### REQUIREMENT
Copy every line of the material below exactly.

* * * *

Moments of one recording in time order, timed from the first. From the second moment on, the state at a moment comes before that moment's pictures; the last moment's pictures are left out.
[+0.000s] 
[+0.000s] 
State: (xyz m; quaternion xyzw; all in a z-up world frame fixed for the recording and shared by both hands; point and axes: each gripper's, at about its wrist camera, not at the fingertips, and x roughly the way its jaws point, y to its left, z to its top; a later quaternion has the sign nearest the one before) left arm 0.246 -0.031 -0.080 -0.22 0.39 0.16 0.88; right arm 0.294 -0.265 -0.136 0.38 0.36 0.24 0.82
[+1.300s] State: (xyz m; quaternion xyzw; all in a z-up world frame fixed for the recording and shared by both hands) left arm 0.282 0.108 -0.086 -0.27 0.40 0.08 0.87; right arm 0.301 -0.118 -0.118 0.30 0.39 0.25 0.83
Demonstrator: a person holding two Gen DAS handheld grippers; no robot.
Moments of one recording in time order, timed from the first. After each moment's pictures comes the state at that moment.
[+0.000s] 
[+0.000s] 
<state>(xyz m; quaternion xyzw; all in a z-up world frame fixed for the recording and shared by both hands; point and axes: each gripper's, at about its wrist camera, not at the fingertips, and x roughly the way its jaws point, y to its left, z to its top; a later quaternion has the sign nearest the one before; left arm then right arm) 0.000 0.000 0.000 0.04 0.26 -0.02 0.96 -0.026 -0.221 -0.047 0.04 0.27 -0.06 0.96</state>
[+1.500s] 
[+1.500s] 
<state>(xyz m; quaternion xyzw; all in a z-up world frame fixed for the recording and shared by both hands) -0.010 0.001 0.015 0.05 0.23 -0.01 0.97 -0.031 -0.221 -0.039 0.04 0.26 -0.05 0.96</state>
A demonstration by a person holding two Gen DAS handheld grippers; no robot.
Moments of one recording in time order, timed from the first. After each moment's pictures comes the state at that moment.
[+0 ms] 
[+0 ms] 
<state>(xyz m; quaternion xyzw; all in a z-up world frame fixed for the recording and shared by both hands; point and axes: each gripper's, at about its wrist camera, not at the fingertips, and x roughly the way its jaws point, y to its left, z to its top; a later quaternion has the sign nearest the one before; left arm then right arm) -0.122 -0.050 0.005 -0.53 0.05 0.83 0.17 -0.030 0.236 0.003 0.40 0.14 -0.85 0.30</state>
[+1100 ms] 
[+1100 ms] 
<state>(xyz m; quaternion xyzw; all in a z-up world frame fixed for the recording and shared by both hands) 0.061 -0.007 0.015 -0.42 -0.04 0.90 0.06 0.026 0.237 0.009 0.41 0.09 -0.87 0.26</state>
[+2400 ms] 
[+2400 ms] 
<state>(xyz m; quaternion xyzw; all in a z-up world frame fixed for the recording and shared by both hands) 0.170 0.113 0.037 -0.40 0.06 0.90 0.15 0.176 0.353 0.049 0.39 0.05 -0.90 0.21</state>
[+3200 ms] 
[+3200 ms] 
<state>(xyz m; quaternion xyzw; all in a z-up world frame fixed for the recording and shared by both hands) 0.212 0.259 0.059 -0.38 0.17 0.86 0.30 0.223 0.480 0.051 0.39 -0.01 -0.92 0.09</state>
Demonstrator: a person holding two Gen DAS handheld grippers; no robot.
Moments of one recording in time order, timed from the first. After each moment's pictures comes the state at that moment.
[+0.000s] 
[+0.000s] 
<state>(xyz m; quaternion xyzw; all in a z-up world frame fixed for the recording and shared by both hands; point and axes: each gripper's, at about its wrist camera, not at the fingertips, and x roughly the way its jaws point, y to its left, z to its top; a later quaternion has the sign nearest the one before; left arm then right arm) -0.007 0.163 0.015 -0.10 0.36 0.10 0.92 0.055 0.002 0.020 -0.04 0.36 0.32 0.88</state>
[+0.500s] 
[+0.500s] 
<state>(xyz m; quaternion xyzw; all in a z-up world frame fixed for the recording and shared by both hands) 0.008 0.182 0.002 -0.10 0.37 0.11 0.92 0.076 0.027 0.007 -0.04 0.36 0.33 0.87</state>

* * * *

### SOLUTION
Moments of one recording in time order, timed from the first. From the second moment on, the state at a moment comes before that moment's pictures; the last moment's pictures are left out.
[+0.000s] 
[+0.000s] 
State: (xyz m; quaternion xyzw; all in a z-up world frame fixed for the recording and shared by both hands; point and axes: each gripper's, at about its wrist camera, not at the fingertips, and x roughly the way its jaws point, y to its left, z to its top; a later quaternion has the sign nearest the one before) left arm 0.246 -0.031 -0.080 -0.22 0.39 0.16 0.88; right arm 0.294 -0.265 -0.136 0.38 0.36 0.24 0.82
[+1.300s] State: (xyz m; quaternion xyzw; all in a z-up world frame fixed for the recording and shared by both hands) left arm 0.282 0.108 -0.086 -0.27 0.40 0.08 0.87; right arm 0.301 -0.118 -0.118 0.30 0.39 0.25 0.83
Demonstrator: a person holding two Gen DAS handheld grippers; no robot.
Moments of one recording in time order, timed from the first. After each moment's pictures comes the state at that moment.
[+0.000s] 
[+0.000s] 
<state>(xyz m; quaternion xyzw; all in a z-up world frame fixed for the recording and shared by both hands; point and axes: each gripper's, at about its wrist camera, not at the fingertips, and x roughly the way its jaws point, y to its left, z to its top; a later quaternion has the sign nearest the one before; left arm then right arm) 0.000 0.000 0.000 0.04 0.26 -0.02 0.96 -0.026 -0.221 -0.047 0.04 0.27 -0.06 0.96</state>
[+1.500s] 
[+1.500s] 
<state>(xyz m; quaternion xyzw; all in a z-up world frame fixed for the recording and shared by both hands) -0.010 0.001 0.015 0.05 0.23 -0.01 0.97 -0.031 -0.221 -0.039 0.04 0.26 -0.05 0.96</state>
A demonstration by a person holding two Gen DAS handheld grippers; no robot.
Moments of one recording in time order, timed from the first. After each moment's pictures comes the state at that moment.
[+0 ms] 
[+0 ms] 
<state>(xyz m; quaternion xyzw; all in a z-up world frame fixed for the recording and shared by both hands; point and axes: each gripper's, at about its wrist camera, not at the fingertips, and x roughly the way its jaws point, y to its left, z to its top; a later quaternion has the sign nearest the one before; left arm then right arm) -0.122 -0.050 0.005 -0.53 0.05 0.83 0.17 -0.030 0.236 0.003 0.40 0.14 -0.85 0.30</state>
[+1100 ms] 
[+1100 ms] 
<state>(xyz m; quaternion xyzw; all in a z-up world frame fixed for the recording and shared by both hands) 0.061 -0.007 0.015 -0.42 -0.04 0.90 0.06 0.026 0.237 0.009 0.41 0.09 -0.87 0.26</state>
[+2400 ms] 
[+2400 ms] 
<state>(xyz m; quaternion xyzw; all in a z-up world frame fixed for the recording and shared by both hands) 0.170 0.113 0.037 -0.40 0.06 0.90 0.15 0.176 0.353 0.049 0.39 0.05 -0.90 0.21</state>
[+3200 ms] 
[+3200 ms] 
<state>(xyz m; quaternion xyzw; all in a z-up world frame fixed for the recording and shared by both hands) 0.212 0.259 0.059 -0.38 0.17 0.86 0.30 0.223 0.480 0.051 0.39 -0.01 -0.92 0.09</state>
Demonstrator: a person holding two Gen DAS handheld grippers; no robot.
Moments of one recording in time order, timed from the first. After each moment's pictures comes the state at that moment.
[+0.000s] 
[+0.000s] 
<state>(xyz m; quaternion xyzw; all in a z-up world frame fixed for the recording and shared by both hands; point and axes: each gripper's, at about its wrist camera, not at the fingertips, and x roughly the way its jaws point, y to its left, z to its top; a later quaternion has the sign nearest the one before; left arm then right arm) -0.007 0.163 0.015 -0.10 0.36 0.10 0.92 0.055 0.002 0.020 -0.04 0.36 0.32 0.88</state>
[+0.500s] 
[+0.500s] 
<state>(xyz m; quaternion xyzw; all in a z-up world frame fixed for the recording and shared by both hands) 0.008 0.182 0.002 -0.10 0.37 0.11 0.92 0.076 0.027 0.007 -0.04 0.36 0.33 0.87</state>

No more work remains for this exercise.